◆ Your task ◆
When transcribing the entries, keep each one exactly as it is.

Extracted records

--- --- ---

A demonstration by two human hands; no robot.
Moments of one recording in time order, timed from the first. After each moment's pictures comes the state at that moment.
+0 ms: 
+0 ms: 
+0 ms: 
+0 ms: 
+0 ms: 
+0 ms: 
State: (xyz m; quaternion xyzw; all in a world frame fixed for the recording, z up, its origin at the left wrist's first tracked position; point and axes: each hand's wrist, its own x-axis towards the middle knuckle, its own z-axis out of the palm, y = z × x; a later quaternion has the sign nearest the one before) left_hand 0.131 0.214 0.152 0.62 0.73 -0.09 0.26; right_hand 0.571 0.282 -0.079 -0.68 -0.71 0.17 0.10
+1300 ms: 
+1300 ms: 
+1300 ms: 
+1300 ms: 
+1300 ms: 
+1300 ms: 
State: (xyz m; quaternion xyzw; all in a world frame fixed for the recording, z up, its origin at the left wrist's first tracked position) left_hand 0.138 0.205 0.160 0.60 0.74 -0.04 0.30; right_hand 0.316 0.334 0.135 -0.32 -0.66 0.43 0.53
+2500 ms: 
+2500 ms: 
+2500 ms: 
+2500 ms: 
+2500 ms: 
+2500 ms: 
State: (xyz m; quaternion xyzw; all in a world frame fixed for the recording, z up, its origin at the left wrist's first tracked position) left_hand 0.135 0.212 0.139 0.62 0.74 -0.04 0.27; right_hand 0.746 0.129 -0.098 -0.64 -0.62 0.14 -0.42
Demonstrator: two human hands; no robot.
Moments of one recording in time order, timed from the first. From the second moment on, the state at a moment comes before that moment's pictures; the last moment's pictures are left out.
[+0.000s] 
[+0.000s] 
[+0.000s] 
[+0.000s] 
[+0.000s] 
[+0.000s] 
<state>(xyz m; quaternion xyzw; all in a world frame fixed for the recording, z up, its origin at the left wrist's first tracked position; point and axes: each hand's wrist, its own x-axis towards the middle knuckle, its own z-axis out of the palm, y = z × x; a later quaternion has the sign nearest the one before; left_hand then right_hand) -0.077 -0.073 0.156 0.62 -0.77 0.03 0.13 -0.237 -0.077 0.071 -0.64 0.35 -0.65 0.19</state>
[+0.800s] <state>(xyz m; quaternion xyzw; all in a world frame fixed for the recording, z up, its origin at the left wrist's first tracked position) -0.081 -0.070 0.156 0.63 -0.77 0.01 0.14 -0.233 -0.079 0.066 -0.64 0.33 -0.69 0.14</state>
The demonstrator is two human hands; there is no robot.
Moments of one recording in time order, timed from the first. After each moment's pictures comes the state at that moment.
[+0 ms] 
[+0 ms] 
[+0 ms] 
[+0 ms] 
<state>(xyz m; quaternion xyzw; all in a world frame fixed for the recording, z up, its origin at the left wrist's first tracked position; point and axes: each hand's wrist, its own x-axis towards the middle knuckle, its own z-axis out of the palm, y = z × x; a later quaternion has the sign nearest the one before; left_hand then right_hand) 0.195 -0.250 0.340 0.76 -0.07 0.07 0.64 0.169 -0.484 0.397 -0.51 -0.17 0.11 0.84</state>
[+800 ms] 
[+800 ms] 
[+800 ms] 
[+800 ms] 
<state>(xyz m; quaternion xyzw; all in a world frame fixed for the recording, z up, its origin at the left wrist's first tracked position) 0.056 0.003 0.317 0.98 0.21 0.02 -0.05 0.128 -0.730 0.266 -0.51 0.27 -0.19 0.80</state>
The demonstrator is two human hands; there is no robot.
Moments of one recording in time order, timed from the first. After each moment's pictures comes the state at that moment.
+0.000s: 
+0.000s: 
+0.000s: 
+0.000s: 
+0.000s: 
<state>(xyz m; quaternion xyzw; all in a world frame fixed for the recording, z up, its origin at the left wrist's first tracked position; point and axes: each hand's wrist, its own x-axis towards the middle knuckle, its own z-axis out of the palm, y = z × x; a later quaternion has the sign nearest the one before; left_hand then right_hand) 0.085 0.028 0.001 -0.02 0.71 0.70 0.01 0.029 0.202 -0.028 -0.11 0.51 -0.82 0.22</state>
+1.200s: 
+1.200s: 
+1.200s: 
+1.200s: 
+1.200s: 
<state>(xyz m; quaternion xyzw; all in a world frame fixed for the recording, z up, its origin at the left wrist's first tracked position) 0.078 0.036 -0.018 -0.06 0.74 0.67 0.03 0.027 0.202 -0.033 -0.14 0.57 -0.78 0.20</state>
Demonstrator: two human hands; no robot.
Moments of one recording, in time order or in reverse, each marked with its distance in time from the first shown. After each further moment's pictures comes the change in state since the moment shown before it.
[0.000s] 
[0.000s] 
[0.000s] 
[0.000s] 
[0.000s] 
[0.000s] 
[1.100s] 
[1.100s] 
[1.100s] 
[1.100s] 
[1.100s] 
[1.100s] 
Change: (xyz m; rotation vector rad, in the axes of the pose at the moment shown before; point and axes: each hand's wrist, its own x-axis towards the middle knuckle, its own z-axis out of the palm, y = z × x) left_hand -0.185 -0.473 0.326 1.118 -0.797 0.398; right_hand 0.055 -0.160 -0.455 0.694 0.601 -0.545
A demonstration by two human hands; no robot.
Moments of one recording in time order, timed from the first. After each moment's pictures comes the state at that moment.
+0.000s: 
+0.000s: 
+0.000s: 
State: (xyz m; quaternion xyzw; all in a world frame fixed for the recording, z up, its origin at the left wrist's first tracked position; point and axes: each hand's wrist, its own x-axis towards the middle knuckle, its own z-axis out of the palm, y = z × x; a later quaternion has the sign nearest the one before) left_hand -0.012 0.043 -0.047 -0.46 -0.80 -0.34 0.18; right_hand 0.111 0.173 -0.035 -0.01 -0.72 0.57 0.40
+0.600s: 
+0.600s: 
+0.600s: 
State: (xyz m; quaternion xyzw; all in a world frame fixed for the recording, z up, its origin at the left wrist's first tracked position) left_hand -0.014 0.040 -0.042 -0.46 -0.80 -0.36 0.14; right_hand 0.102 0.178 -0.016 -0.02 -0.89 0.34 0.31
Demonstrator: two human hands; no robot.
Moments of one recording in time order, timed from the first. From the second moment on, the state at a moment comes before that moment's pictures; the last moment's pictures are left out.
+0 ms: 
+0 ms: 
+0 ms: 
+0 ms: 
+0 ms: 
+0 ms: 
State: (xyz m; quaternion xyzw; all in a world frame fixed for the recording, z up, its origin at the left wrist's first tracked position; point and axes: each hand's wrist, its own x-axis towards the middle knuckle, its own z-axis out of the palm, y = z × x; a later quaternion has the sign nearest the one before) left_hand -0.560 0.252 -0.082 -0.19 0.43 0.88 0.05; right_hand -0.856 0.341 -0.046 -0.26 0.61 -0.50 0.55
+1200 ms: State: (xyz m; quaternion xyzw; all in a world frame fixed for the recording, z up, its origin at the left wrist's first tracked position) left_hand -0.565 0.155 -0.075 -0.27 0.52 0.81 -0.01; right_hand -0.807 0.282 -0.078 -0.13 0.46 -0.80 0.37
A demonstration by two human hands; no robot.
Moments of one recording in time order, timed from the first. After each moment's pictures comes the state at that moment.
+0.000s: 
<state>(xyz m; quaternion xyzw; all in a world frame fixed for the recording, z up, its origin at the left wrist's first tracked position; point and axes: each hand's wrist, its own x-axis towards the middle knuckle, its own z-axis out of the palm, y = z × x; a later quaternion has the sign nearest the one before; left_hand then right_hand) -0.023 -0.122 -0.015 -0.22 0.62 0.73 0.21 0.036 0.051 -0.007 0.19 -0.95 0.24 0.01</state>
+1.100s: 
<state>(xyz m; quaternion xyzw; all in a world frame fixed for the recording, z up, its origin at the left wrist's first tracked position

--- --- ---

◆ Result ◆
A demonstration by two human hands; no robot.
Moments of one recording in time order, timed from the first. After each moment's pictures comes the state at that moment.
+0 ms: 
+0 ms: 
+0 ms: 
+0 ms: 
+0 ms: 
+0 ms: 
State: (xyz m; quaternion xyzw; all in a world frame fixed for the recording, z up, its origin at the left wrist's first tracked position; point and axes: each hand's wrist, its own x-axis towards the middle knuckle, its own z-axis out of the palm, y = z × x; a later quaternion has the sign nearest the one before) left_hand 0.131 0.214 0.152 0.62 0.73 -0.09 0.26; right_hand 0.571 0.282 -0.079 -0.68 -0.71 0.17 0.10
+1300 ms: 
+1300 ms: 
+1300 ms: 
+1300 ms: 
+1300 ms: 
+1300 ms: 
State: (xyz m; quaternion xyzw; all in a world frame fixed for the recording, z up, its origin at the left wrist's first tracked position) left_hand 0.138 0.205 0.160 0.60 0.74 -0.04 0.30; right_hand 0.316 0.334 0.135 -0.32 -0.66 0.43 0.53
+2500 ms: 
+2500 ms: 
+2500 ms: 
+2500 ms: 
+2500 ms: 
+2500 ms: 
State: (xyz m; quaternion xyzw; all in a world frame fixed for the recording, z up, its origin at the left wrist's first tracked position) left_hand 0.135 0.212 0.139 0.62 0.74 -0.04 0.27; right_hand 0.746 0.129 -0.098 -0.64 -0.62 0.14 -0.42
Demonstrator: two human hands; no robot.
Moments of one recording in time order, timed from the first. From the second moment on, the state at a moment comes before that moment's pictures; the last moment's pictures are left out.
[+0.000s] 
[+0.000s] 
[+0.000s] 
[+0.000s] 
[+0.000s] 
[+0.000s] 
<state>(xyz m; quaternion xyzw; all in a world frame fixed for the recording, z up, its origin at the left wrist's first tracked position; point and axes: each hand's wrist, its own x-axis towards the middle knuckle, its own z-axis out of the palm, y = z × x; a later quaternion has the sign nearest the one before; left_hand then right_hand) -0.077 -0.073 0.156 0.62 -0.77 0.03 0.13 -0.237 -0.077 0.071 -0.64 0.35 -0.65 0.19</state>
[+0.800s] <state>(xyz m; quaternion xyzw; all in a world frame fixed for the recording, z up, its origin at the left wrist's first tracked position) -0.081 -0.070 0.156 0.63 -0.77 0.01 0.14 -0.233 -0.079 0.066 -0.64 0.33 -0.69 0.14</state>
The demonstrator is two human hands; there is no robot.
Moments of one recording in time order, timed from the first. After each moment's pictures comes the state at that moment.
[+0 ms] 
[+0 ms] 
[+0 ms] 
[+0 ms] 
<state>(xyz m; quaternion xyzw; all in a world frame fixed for the recording, z up, its origin at the left wrist's first tracked position; point and axes: each hand's wrist, its own x-axis towards the middle knuckle, its own z-axis out of the palm, y = z × x; a later quaternion has the sign nearest the one before; left_hand then right_hand) 0.195 -0.250 0.340 0.76 -0.07 0.07 0.64 0.169 -0.484 0.397 -0.51 -0.17 0.11 0.84</state>
[+800 ms] 
[+800 ms] 
[+800 ms] 
[+800 ms] 
<state>(xyz m; quaternion xyzw; all in a world frame fixed for the recording, z up, its origin at the left wrist's first tracked position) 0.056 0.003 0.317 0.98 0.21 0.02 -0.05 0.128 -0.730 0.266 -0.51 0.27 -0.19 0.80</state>
The demonstrator is two human hands; there is no robot.
Moments of one recording in time order, timed from the first. After each moment's pictures comes the state at that moment.
+0.000s: 
+0.000s: 
+0.000s: 
+0.000s: 
+0.000s: 
<state>(xyz m; quaternion xyzw; all in a world frame fixed for the recording, z up, its origin at the left wrist's first tracked position; point and axes: each hand's wrist, its own x-axis towards the middle knuckle, its own z-axis out of the palm, y = z × x; a later quaternion has the sign nearest the one before; left_hand then right_hand) 0.085 0.028 0.001 -0.02 0.71 0.70 0.01 0.029 0.202 -0.028 -0.11 0.51 -0.82 0.22</state>
+1.200s: 
+1.200s: 
+1.200s: 
+1.200s: 
+1.200s: 
<state>(xyz m; quaternion xyzw; all in a world frame fixed for the recording, z up, its origin at the left wrist's first tracked position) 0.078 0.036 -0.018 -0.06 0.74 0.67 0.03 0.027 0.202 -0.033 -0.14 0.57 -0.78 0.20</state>
Demonstrator: two human hands; no robot.
Moments of one recording, in time order or in reverse, each marked with its distance in time from the first shown. After each further moment's pictures comes the change in state since the moment shown before it.
[0.000s] 
[0.000s] 
[0.000s] 
[0.000s] 
[0.000s] 
[0.000s] 
[1.100s] 
[1.100s] 
[1.100s] 
[1.100s] 
[1.100s] 
[1.100s] 
Change: (xyz m; rotation vector rad, in the axes of the pose at the moment shown before; point and axes: each hand's wrist, its own x-axis towards the middle knuckle, its own z-axis out of the palm, y = z × x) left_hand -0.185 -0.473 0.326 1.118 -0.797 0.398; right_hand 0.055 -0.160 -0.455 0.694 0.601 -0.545
A demonstration by two human hands; no robot.
Moments of one recording in time order, timed from the first. After each moment's pictures comes the state at that moment.
+0.000s: 
+0.000s: 
+0.000s: 
State: (xyz m; quaternion xyzw; all in a world frame fixed for the recording, z up, its origin at the left wrist's first tracked position; point and axes: each hand's wrist, its own x-axis towards the middle knuckle, its own z-axis out of the palm, y = z × x; a later quaternion has the sign nearest the one before) left_hand -0.012 0.043 -0.047 -0.46 -0.80 -0.34 0.18; right_hand 0.111 0.173 -0.035 -0.01 -0.72 0.57 0.40
+0.600s: 
+0.600s: 
+0.600s: 
State: (xyz m; quaternion xyzw; all in a world frame fixed for the recording, z up, its origin at the left wrist's first tracked position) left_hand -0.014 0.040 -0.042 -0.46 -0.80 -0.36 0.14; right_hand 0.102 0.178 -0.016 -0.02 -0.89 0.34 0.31
Demonstrator: two human hands; no robot.
Moments of one recording in time order, timed from the first. From the second moment on, the state at a moment comes before that moment's pictures; the last moment's pictures are left out.
+0 ms: 
+0 ms: 
+0 ms: 
+0 ms: 
+0 ms: 
+0 ms: 
State: (xyz m; quaternion xyzw; all in a world frame fixed for the recording, z up, its origin at the left wrist's first tracked position; point and axes: each hand's wrist, its own x-axis towards the middle knuckle, its own z-axis out of the palm, y = z × x; a later quaternion has the sign nearest the one before) left_hand -0.560 0.252 -0.082 -0.19 0.43 0.88 0.05; right_hand -0.856 0.341 -0.046 -0.26 0.61 -0.50 0.55
+1200 ms: State: (xyz m; quaternion xyzw; all in a world frame fixed for the recording, z up, its origin at the left wrist's first tracked position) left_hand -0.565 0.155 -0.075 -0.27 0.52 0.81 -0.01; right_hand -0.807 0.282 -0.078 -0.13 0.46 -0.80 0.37
A demonstration by two human hands; no robot.
Moments of one recording in time order, timed from the first. After each moment's pictures comes the state at that moment.
+0.000s: 
<state>(xyz m; quaternion xyzw; all in a world frame fixed for the recording, z up, its origin at the left wrist's first tracked position; point and axes: each hand's wrist, its own x-axis towards the middle knuckle, its own z-axis out of the palm, y = z × x; a later quaternion has the sign nearest the one before; left_hand then right_hand) -0.023 -0.122 -0.015 -0.22 0.62 0.73 0.21 0.036 0.051 -0.007 0.19 -0.95 0.24 0.01</state>
+1.100s: 
<state>(xyz m; quaternion xyzw; all in a world frame fixed for the recording, z up, its origin at the left wrist's first tracked position

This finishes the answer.